Traditional society conditions viewers (and women, in particular) to see sexual imagery as risqué. Women are taught not to look at pornography, or at sex. Is pornography ultimately collusive with patriarchal power structures, and thus reactionary? Or is it subversive and liberating? Letinsky doesn't provide easy answers, nor does she limit her series with moral judgments. Instead, she hopes the series will give us permission to look at sex explicitly and judge for ourselves.
Letinsky regards her couples as collaborators. She photographed the young to middle-aged couples in their apartments, which results in a provocative and entertaining foray into ambiguous sensual titillation. Indeed, there is something brave about her willingness to grapple with the unpleasant realities of the human condition. But in pulling aside the veil of her models' lives, Letinsky colonizes low culture for the sake of high art. The shots featuring Robin and Ken seduce us with fleshy pink lighting and a Hallmark-card vision of healthy sexual enjoyment. Robin has long bleached-blond hair, painted nails and a body that looks sculpted by World Gym. In one photo, she's astride Ken, back arched, her huge breasts and nipples erect. Their bedroom is a pastel Disneyland adventure of soft, feminine fantasy -- an aqua pile carpet, a waterbed with a pink spread and pouf pillows, "Cinderella" bows at the window and various "little girl" knickknacks on the dresser.

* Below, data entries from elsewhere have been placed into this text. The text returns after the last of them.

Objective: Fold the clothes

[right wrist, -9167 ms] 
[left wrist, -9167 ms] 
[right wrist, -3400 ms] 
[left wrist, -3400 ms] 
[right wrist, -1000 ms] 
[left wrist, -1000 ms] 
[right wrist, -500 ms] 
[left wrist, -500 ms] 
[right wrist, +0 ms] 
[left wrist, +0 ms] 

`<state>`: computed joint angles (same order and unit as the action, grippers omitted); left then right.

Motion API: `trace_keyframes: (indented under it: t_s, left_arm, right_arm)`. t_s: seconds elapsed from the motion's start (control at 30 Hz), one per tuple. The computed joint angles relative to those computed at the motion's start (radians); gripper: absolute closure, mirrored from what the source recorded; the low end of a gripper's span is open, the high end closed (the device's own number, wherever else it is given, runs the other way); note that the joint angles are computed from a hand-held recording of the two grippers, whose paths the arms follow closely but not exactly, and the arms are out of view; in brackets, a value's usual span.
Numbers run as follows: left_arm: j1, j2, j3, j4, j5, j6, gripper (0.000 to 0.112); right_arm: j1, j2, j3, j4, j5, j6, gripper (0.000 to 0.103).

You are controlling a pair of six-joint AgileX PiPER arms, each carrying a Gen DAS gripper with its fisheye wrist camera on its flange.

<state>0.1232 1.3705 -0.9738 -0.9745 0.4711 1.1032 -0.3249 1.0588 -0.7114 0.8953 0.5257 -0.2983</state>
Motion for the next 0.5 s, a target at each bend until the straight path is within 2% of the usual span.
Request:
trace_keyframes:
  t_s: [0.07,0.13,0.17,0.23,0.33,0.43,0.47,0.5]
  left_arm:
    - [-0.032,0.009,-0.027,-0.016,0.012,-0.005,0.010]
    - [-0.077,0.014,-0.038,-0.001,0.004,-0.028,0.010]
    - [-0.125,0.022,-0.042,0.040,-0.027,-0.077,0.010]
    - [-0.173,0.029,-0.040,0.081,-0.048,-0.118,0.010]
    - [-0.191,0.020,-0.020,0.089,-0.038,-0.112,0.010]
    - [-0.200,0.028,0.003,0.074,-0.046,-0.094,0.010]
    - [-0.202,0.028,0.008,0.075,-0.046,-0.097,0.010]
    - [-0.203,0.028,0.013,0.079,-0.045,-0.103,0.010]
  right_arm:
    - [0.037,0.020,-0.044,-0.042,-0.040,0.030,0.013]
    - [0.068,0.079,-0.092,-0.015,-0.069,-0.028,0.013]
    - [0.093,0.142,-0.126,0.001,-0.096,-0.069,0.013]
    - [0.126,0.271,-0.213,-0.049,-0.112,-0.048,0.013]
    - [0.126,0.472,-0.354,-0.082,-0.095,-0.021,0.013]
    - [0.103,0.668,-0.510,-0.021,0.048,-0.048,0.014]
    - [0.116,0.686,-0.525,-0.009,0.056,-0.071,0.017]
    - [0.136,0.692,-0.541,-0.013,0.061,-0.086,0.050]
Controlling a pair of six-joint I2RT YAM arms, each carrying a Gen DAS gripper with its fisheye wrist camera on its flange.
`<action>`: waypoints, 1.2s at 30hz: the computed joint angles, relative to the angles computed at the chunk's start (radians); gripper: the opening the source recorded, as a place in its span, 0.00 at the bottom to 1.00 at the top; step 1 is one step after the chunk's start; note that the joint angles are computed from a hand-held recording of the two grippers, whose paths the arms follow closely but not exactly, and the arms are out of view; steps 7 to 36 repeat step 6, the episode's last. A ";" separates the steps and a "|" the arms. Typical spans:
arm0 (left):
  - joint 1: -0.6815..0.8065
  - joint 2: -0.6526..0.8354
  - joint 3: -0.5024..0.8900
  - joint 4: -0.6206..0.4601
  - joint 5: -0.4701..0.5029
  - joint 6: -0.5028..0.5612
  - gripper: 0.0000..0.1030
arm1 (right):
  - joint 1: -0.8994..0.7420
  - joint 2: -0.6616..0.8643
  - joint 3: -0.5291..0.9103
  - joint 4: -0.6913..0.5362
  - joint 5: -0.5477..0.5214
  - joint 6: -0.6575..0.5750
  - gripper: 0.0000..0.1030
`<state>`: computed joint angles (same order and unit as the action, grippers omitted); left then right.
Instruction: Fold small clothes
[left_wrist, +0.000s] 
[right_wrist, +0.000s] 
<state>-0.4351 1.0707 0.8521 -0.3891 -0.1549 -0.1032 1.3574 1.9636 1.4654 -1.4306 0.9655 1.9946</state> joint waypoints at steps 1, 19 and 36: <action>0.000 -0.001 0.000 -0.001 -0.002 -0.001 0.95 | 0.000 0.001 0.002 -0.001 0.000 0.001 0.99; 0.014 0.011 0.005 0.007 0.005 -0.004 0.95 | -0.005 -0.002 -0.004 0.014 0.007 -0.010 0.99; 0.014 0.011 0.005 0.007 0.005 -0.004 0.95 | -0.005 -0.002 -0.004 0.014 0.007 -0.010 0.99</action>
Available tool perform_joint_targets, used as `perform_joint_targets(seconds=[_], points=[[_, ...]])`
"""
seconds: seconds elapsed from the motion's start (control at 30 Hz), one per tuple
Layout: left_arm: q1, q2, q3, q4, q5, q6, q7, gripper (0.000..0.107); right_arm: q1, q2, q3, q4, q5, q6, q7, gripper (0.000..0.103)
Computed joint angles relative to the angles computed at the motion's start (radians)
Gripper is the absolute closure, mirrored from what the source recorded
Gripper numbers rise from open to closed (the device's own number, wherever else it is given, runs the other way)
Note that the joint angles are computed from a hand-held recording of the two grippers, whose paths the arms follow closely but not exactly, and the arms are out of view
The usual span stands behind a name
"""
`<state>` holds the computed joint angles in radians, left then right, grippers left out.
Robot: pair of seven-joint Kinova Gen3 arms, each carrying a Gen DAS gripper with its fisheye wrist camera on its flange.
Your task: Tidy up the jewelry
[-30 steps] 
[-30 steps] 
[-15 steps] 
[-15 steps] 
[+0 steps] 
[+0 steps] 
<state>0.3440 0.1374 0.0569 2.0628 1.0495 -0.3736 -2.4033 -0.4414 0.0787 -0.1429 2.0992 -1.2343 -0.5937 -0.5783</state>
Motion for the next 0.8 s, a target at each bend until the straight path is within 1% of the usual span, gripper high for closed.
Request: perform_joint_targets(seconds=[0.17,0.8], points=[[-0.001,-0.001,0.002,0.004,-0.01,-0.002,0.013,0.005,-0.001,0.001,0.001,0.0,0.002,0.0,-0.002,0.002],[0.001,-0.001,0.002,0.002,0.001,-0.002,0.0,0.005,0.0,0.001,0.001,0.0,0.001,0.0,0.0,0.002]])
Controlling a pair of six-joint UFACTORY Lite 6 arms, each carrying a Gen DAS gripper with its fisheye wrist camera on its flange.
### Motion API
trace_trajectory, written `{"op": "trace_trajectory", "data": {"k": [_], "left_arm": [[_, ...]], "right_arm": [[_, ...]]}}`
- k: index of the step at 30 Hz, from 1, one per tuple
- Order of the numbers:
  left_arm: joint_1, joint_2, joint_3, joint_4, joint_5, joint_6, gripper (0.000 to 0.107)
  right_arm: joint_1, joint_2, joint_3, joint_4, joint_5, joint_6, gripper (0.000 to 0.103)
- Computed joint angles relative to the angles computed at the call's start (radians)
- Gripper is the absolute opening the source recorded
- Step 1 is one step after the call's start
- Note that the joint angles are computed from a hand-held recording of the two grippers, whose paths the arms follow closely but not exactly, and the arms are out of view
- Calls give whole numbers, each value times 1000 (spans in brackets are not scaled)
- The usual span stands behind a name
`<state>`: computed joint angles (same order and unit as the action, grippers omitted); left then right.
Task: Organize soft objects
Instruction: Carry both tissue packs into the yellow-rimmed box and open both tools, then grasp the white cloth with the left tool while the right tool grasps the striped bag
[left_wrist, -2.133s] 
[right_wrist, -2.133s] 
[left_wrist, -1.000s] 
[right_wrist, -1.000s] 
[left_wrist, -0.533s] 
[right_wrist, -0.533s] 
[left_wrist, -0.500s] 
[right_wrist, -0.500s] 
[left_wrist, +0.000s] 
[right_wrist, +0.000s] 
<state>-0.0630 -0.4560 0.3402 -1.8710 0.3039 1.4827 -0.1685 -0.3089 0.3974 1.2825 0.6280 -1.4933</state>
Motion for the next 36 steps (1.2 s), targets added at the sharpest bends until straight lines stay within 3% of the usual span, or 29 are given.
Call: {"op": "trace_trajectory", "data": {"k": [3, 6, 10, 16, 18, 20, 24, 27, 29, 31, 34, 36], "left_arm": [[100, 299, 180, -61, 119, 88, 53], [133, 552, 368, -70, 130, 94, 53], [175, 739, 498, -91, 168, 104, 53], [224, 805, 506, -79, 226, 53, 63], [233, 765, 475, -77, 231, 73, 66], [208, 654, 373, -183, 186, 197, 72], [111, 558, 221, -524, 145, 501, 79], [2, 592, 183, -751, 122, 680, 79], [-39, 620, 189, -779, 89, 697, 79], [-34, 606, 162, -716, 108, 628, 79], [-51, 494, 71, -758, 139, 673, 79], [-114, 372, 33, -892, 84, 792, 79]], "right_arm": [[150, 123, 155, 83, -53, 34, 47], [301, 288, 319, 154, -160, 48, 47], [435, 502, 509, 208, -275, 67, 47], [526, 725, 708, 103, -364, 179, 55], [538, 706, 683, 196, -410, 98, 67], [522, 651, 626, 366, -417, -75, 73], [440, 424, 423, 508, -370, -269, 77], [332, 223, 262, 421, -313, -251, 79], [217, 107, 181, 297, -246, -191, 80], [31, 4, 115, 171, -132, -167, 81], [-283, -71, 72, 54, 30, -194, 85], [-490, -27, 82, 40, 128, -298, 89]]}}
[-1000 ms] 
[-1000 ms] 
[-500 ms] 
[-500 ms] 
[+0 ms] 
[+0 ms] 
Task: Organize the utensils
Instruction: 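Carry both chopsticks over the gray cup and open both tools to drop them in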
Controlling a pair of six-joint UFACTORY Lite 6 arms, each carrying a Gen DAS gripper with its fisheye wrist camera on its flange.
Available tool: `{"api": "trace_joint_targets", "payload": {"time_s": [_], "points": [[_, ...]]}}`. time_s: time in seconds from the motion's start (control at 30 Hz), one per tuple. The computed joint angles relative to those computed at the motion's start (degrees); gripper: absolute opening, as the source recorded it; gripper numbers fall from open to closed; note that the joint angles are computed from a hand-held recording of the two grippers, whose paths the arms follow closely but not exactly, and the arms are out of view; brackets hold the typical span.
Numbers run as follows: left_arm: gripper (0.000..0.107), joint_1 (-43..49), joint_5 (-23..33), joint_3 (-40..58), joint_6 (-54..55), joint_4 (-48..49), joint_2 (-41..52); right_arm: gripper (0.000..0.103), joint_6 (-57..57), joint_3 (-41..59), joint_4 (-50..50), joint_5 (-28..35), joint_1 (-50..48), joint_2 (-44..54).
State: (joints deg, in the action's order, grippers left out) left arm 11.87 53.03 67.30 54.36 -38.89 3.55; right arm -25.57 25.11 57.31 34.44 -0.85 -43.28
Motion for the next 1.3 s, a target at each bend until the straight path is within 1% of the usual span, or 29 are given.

By contrast, Dawn and Scott make love on an old velour sofa with only patched sheetrock as background. Dawn has long, straight blond hair parted down the middle, making her look a bit like a '60s flower child. She's sitting on top of Scott and smiling at him, as he's laid out stiff as a board. In another photograph, a nude woman sits in front of a tawdry, daisy-patterned curtain. She stares directly at the camera, embracing her partner much like a woman would suckle a child.
Even though these are couples engaged in supposedly "normal" behavior, when the private becomes public, nobody comes out looking
ormal. After all, these couples volunteered to pose for Letinsky's lens -- so what's staged, and what's spontaneous?
Who are these couples? Part of me is attracted to their full-throttle exhibitionism, to ordinary people attempting to achieve a kind of New Age exaltation by making love in front of a camera. (Is making a hidden act a public matter good for self-esteem?) But true porn gives us true sex. Is it simulated here? We don't know for sure. Taken as a whole, the series has a quirky, if dated, veneer. After all, in an age of sex scenes for commercial purposes, who can look at these unattractive people with an innocent eye, particularly when they seem to parody a daytime sex channel? It reads as "soap-sex" -- like their TV counterparts, they're performing for the camera. Lawndale's small gallery space evokes the back room of an adult bookstore. Only these couples aren't a turn-on. Boring sex. Tacky apartments. There's no psychological depth -- just different strokes for different folks. And it's just that coolly dangerous combination of grotesque physicality and elusive emotional content that gives Letinsky's work its disturbing edge.